I haven't been able to do much this week because of the dreadful weather. This is England, you know! But whenever I have been off and the weather has been fine I have been up there. I just love it! This is what it looks like at the moment with a following photo of what it first looked like. I can't believe that to start with we couldn't even see where it began and ended.



the view from the back of the plot



Year 8 maths Homework and the internal angles of a polygon.....done.

The night before last I helped my son with his maths homework. He is in year 8 and it consisted of working out the angles of some shapes, mostly triangles within polygons.I enjoyed it - its like a puzzle and when you get the first couple the others come like a waterfall of knowledge.

However, the next part was not quite as easy. You had to work out the internal angles of a nonagon - a nine sided shape. Well, I just did not know how to do it and it frustrated me. In the end we had to give up. The next day I was on a mission to work them out. Am I slightly obsessive....?

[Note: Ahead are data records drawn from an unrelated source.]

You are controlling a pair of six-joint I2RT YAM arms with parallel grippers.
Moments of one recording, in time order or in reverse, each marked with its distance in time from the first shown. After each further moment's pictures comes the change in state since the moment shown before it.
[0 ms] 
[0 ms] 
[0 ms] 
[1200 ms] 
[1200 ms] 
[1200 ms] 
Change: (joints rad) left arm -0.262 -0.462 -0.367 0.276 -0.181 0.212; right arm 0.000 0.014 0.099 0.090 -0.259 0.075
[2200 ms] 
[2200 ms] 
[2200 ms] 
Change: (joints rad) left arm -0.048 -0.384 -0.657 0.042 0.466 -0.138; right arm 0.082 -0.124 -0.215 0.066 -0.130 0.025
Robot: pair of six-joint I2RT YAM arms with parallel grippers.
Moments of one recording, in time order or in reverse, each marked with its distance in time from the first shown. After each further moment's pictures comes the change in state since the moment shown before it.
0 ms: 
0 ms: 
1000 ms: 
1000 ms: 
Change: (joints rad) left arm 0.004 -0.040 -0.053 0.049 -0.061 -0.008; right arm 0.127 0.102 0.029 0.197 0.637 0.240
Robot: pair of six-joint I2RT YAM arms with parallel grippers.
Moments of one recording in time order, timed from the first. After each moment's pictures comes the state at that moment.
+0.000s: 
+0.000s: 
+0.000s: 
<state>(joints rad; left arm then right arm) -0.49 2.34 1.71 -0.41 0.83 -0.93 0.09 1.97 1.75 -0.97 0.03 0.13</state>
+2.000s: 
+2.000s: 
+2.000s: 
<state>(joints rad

I asked people in my staff room, but nobody seemed to know. Then I googled nonagon and found the most interesting site. It gave me a formula which I could use to work out the internal angles of any polygon. Why I would want or need to do that is a mystery, but if I am ever called upon in the course of my everyday life to work out the internal angles of any multi sided shape, be it regular or irregular, I am now equipped with the knowledge to do so.



You need the equation:   180(n-2)      

This means that, taking n as the number of internal angles, you take 2 away from it then multiply by 180.

So.... a nonagon.... a nine sided shape is 9-2 then x180....  so 7 x 180 which = 1260.

My thirst for knowledge is satisfied. All I need now is somebody to desperately need to know the total of the internal angles of ...... something.

This was brought to you by Secret Housewife Homework Solutions.